#### Source data ####

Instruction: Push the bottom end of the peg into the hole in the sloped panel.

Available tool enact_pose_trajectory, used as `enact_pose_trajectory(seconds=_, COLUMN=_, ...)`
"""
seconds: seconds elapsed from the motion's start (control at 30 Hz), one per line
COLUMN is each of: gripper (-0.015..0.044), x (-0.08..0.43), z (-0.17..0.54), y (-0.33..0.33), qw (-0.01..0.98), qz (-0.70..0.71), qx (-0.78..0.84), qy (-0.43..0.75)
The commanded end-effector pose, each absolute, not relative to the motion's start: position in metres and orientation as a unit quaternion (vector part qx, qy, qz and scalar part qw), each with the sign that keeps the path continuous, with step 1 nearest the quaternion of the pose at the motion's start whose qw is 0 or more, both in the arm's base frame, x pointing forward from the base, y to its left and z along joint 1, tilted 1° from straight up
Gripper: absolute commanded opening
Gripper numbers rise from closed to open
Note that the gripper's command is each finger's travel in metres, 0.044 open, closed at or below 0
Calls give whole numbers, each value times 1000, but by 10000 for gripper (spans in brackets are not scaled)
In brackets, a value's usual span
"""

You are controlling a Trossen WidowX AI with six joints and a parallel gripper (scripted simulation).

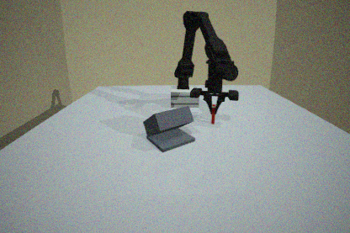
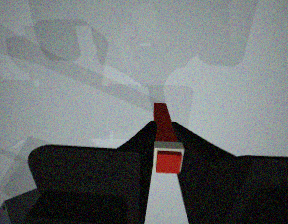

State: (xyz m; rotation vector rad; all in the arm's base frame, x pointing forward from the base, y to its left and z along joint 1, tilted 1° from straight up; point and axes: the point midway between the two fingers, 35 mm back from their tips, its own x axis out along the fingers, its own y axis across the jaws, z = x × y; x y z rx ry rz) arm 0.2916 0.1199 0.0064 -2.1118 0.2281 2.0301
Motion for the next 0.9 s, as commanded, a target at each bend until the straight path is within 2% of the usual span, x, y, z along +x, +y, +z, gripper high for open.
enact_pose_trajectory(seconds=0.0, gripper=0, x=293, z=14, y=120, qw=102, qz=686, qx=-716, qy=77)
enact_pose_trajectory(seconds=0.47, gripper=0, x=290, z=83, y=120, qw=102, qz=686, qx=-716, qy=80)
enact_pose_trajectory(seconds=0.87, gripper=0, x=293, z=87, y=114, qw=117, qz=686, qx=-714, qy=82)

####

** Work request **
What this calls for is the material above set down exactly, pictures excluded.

** Exercise result **
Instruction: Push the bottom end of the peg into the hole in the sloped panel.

Available tool enact_pose_trajectory, used as `enact_pose_trajectory(seconds=_, COLUMN=_, ...)`
"""
seconds: seconds elapsed from the motion's start (control at 30 Hz), one per line
COLUMN is each of: gripper (-0.015..0.044), x (-0.08..0.43), z (-0.17..0.54), y (-0.33..0.33), qw (-0.01..0.98), qz (-0.70..0.71), qx (-0.78..0.84), qy (-0.43..0.75)
The commanded end-effector pose, each absolute, not relative to the motion's start: position in metres and orientation as a unit quaternion (vector part qx, qy, qz and scalar part qw), each with the sign that keeps the path continuous, with step 1 nearest the quaternion of the pose at the motion's start whose qw is 0 or more, both in the arm's base frame, x pointing forward from the base, y to its left and z along joint 1, tilted 1° from straight up
Gripper: absolute commanded opening
Gripper numbers rise from closed to open
Note that the gripper's command is each finger's travel in metres, 0.044 open, closed at or below 0
Calls give whole numbers, each value times 1000, but by 10000 for gripper (spans in brackets are not scaled)
In brackets, a value's usual span
"""

You are controlling a Trossen WidowX AI with six joints and a parallel gripper (scripted simulation).


State: (xyz m; rotation vector rad; all in the arm's base frame, x pointing forward from the base, y to its left and z along joint 1, tilted 1° from straight up; point and axes: the point midway between the two fingers, 35 mm back from their tips, its own x axis out along the fingers, its own y axis across the jaws, z = x × y; x y z rx ry rz) arm 0.2916 0.1199 0.0064 -2.1118 0.2281 2.0301
Motion for the next 0.9 s, as commanded, a target at each bend until the straight path is within 2% of the usual span, x, y, z along +x, +y, +z, gripper high for open.
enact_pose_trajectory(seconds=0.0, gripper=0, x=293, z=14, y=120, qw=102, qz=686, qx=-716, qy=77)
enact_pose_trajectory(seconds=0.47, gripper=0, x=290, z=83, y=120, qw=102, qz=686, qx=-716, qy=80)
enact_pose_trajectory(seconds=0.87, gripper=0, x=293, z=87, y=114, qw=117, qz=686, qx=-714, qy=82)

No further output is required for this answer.